Information shown: Begin

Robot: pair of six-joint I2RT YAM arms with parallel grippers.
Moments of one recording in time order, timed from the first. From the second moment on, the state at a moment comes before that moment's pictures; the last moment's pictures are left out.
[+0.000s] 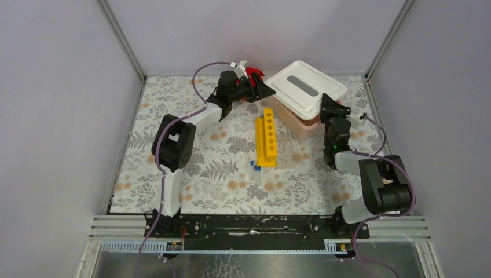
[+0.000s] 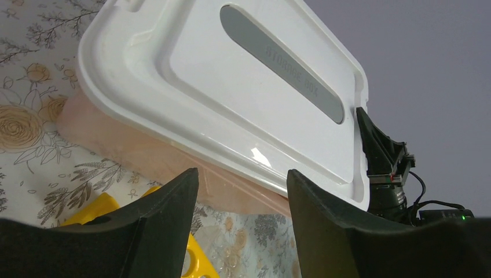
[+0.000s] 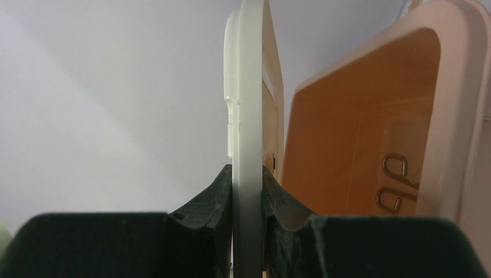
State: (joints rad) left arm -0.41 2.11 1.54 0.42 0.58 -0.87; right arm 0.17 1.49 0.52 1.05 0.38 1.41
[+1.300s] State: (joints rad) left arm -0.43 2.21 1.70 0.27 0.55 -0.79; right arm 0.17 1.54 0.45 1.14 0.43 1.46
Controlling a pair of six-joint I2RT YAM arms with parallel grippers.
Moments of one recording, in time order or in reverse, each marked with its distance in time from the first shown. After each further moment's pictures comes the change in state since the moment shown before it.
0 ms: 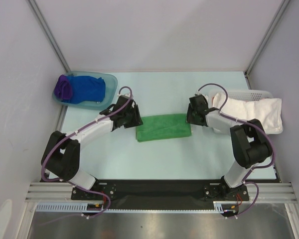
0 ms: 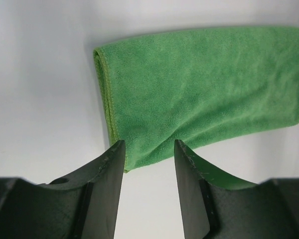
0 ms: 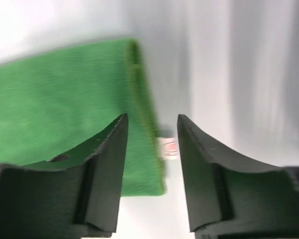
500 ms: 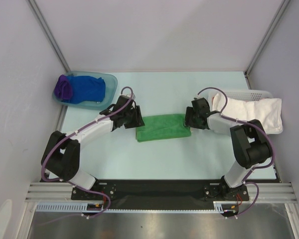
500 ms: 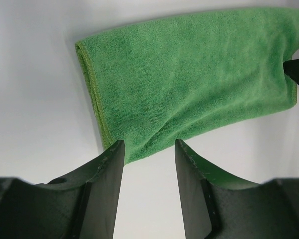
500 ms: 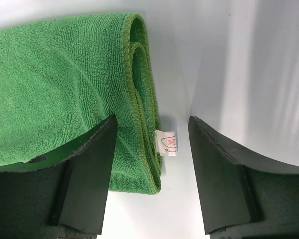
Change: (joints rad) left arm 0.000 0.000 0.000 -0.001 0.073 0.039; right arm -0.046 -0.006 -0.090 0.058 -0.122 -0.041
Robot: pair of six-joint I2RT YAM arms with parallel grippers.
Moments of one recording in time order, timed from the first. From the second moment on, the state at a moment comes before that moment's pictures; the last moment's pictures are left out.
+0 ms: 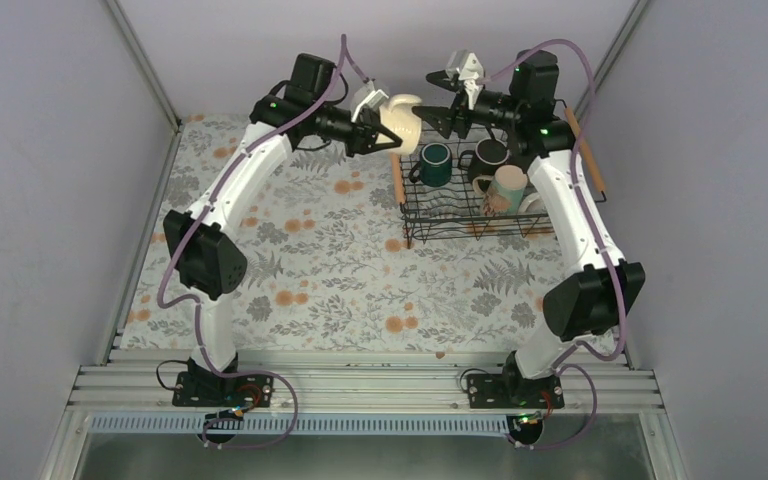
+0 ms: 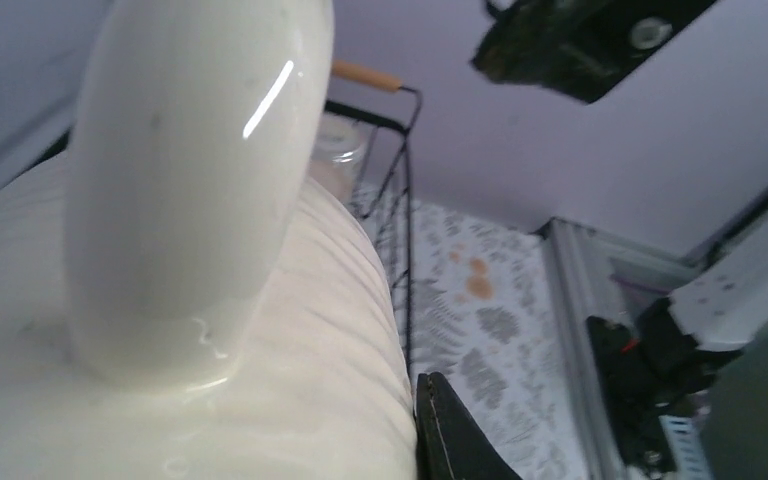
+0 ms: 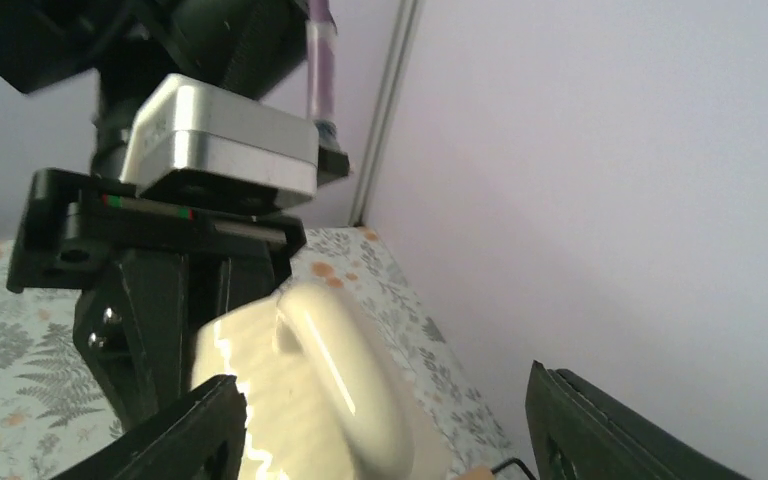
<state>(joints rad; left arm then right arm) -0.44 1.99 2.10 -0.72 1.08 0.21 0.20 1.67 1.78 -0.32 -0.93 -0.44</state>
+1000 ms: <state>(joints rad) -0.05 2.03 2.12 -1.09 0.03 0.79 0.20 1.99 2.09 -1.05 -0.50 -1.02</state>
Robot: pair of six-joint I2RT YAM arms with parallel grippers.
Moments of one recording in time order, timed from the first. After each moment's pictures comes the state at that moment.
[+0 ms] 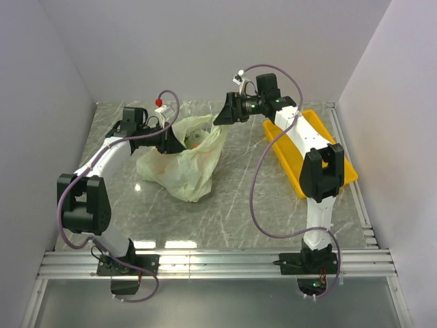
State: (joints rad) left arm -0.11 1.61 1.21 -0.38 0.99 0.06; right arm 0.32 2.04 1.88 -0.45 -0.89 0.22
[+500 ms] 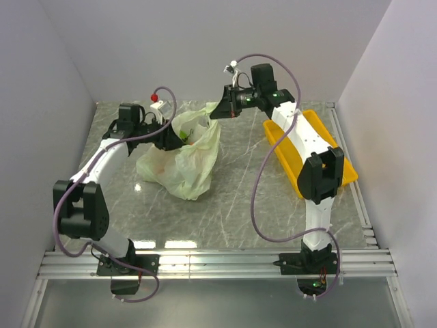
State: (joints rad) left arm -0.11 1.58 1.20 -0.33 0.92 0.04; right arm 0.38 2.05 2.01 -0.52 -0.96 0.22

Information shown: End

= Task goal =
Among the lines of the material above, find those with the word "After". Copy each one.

= Task result =
Moments of one recording, in time order or in reverse, each marked with its distance in time from the first shown. After each further moment's pictures comes the change in state since the moment shown before it.
Moments of one recording in time order, timed from the first. After each moment's pictures comes the state at that moment.

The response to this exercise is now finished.